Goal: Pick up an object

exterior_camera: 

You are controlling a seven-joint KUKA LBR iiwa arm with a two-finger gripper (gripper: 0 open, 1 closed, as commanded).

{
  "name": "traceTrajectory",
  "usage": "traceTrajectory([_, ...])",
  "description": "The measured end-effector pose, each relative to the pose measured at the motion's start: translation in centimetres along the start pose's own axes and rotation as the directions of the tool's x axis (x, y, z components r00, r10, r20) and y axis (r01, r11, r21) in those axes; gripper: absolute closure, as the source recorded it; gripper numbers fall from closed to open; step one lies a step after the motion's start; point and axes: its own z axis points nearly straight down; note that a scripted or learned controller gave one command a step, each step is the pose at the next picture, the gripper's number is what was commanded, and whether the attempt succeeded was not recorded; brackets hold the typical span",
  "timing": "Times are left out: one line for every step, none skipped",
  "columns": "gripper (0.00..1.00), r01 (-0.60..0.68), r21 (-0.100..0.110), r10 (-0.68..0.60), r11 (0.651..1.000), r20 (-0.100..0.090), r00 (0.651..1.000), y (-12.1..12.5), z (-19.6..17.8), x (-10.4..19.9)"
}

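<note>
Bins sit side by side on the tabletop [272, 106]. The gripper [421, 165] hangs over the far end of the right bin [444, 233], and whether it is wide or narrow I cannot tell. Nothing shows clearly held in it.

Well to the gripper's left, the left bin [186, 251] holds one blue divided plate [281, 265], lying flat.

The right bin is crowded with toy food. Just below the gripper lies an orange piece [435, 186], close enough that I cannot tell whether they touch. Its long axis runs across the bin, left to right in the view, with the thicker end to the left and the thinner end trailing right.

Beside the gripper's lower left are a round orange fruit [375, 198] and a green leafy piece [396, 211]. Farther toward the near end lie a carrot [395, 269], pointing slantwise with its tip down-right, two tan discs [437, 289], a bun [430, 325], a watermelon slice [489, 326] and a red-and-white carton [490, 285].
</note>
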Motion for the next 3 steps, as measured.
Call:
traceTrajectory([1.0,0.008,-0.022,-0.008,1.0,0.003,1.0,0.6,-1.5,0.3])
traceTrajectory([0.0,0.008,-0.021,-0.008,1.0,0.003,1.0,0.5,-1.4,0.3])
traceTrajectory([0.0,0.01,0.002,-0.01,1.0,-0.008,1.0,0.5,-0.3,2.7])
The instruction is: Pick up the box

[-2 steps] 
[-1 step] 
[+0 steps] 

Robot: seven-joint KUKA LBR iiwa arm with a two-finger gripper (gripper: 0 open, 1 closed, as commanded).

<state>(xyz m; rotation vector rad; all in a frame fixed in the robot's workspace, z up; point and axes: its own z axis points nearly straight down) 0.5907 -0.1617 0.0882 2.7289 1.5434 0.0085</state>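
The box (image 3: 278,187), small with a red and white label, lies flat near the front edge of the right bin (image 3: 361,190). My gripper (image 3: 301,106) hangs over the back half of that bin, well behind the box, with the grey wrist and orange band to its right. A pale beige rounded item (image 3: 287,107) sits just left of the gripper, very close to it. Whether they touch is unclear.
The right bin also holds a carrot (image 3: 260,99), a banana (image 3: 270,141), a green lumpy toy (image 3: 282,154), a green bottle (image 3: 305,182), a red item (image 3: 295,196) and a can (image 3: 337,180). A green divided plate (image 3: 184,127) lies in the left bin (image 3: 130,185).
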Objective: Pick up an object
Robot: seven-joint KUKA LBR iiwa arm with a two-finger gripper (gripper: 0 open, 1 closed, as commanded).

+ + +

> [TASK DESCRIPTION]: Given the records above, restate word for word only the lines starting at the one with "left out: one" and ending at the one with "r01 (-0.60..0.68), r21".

> [PROBLEM SOLUTION]:
  "timing": "Times are left out: one line for every step, none skipped",
  "columns": "gripper (0.00..1.00), r01 (-0.60..0.68), r21 (-0.100..0.110), r10 (-0.68..0.60), r11 (0.651..1.000), r20 (-0.100..0.090), r00 (0.651..1.000), y (-12.1..12.5), z (-19.6..17.8), x (-10.4..19.9)"

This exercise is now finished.